My hon. Friend the Member for Bromley and Chislehurst made some interesting remarks about the defence serious crime unit and made an appeal for independent expertise to be drawn into it. That is exactly what will happen. He paid a fitting tribute to Justice Shaun Lyons, who is, I entirely accept, an extremely credible voice with regard to matters of jurisprudence. However, we also have huge regard for Justice Henriques, and his support for the maintenance of concurrent jurisdiction guided our thinking in this regard.
My hon. Friend the Member for Wrexham reflected on her own inquiry. Again, I put on record our gratitude for that hugely important piece of work, which we will use as a lever to accelerate institutional change to ensure that women can thrive in military careers, given that since 2018 every single role has been open to women to serve in. She questioned the validity of increasing and expanding our reporting on data, but that will be a mechanism for holding the Government to account, and we welcome that.
My right hon. Friend the Member for Wokingham (John Redwood) asked a good question about housing. I can give him absolute confirmation that that is at the heart of the covenant provision. That is why, along with education and healthcare, it is one of the pillars of the statutory obligation in the statutory guidance. We are putting a huge injection of cash into accommodation provision not just for service families but for single servicemen and women. The highly successful Forces Help to Buy scheme has helped thousands of service personnel to buy their own homes. The Government have put more than £400 million into that. I do not need to tell the House that the military has been an engine of home ownership and social mobility for some 400 years. We look forward to maintaining that magnificent and deeply honourable tradition.
The hon. Member for Delyn (Rob Roberts) attempted to draw an analogy with the Metropolitan police. He ignored the fact, however, that our armed forces are designed to go around the world and defeat the nation’s enemies, which the Metropolitan police is not required to do.
We have listened and we will be judged by our performance, which is why we have set up an admirably transparent system for reporting on our data, and we welcome that scrutiny. We should say very clearly that we have confidence in the provisions in the Bill and in what it delivers. Ultimately, it will deliver a tangible, practical benefit for those serving and for our magnificent veteran community. It is a Bill for the armed forces; we owe them an enormous debt of gratitude and we should be very proud.

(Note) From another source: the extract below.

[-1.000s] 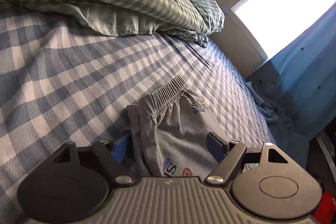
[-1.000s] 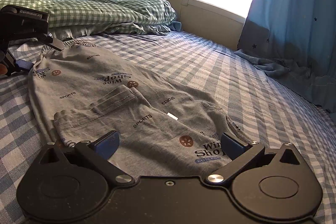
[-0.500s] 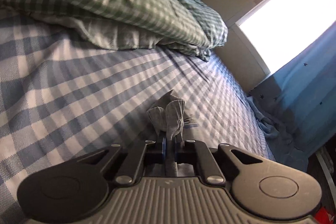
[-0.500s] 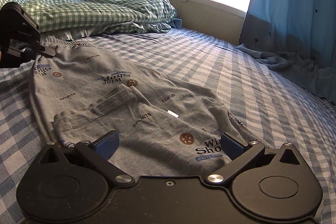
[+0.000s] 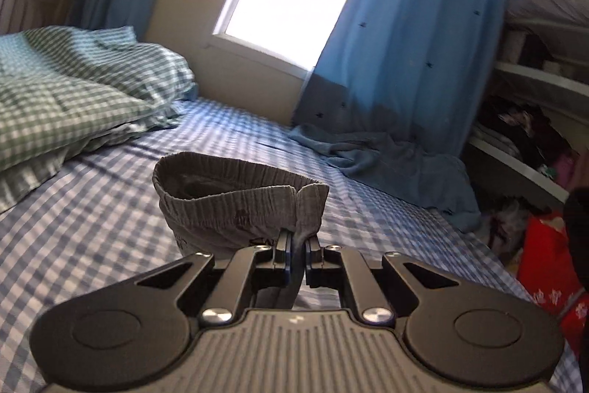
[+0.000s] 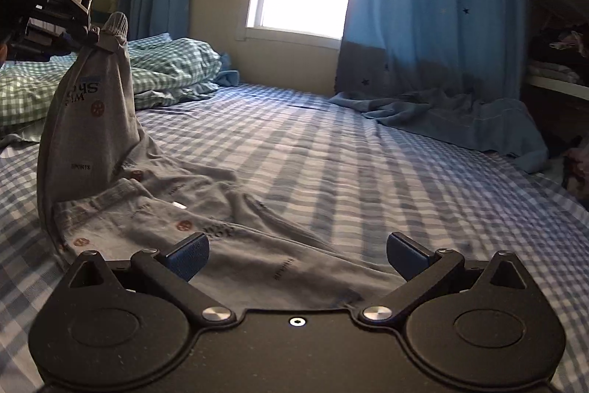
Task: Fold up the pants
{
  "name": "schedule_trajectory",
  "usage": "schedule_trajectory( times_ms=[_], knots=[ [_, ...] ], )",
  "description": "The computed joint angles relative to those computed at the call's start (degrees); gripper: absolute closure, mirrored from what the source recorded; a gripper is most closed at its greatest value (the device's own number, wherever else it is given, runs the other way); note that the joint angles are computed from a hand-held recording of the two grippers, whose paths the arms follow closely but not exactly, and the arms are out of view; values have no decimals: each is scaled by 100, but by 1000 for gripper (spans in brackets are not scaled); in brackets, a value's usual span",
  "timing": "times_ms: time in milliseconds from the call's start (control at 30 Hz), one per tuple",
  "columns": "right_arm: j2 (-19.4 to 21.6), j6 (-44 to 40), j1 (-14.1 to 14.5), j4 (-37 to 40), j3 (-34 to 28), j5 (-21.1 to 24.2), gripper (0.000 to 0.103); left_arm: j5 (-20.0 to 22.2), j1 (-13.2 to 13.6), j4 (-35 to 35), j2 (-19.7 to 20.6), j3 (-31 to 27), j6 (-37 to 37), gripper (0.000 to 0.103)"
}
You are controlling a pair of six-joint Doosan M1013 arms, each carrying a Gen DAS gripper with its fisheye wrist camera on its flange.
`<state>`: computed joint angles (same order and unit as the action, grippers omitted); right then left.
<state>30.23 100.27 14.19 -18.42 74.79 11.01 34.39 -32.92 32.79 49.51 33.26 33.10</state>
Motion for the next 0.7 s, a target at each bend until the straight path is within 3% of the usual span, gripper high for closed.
schedule_trajectory(
  times_ms=[200,267,367,467,633,667,700],
  knots=[
    [-414,3155,-262,-3254,684,92,1,177,-373,-1418,373,-751,2595,96],
    [-506,3629,-345,-3703,841,170,1,348,-499,-1828,484,-906,3384,96],
    [-595,3838,-468,-3819,1009,283,1,709,-660,-2330,704,-1149,4344,96],
    [-625,3705,-558,-3583,1085,409,1,1253,-771,-2577,1018,-1517,4766,96],
    [-615,3084,-652,-2837,1104,475,1,1352,-945,-1948,1076,-1257,4894,95],
    [-610,2933,-662,-2680,1096,462,1,1278,-962,-1911,1031,-1138,4898,93],
    [-603,2779,-672,-2519,1084,437,1,1176,-965,-1871,945,-948,4886,84]
  ],
)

Question put and agreed to.
Lords amendment 1B accordingly disagreed to.
Lords amendment 2B disagreed to.
Ordered, That a Committee be appointed to draw up Reasons to be assigned to the Lords for disagreeing to their amendments 1B and 2B;
That Leo Docherty, Alan Mak, James Sunderland, Suzanne Webb, Stephen Kinnock, Liz Twist and Carol Monaghan be members of the Committee;
That Leo Docherty be the Chair of the Committee;
That three be the quorum of the Committee.
That the Committee do withdraw immediately.—(Andrea Jenkyns.)
Committee to withdraw immediately; reasons to be reported and communicated to the Lords.
We will now pause momentarily in order that people may leave the Chamber in a covid-safe manner.
Subsidy Control Bill (Programme) (No. 2)
Ordered,
That the Order of 22 September 2021 (Subsidy Control Bill (Programme)) be varied as follows:
Paragraphs (4) and (5) of the Order shall be omitted.
Proceedings on Consideration shall (so far as not previously concluded) be brought to a conclusion three hours after the commencement of proceedings on the Motion for this Order.
Proceedings on Third Reading shall (so far as not previously concluded) be brought to a conclusion four hours after the commencement of proceedings on the Motion for this Order.—(Paul Scully.)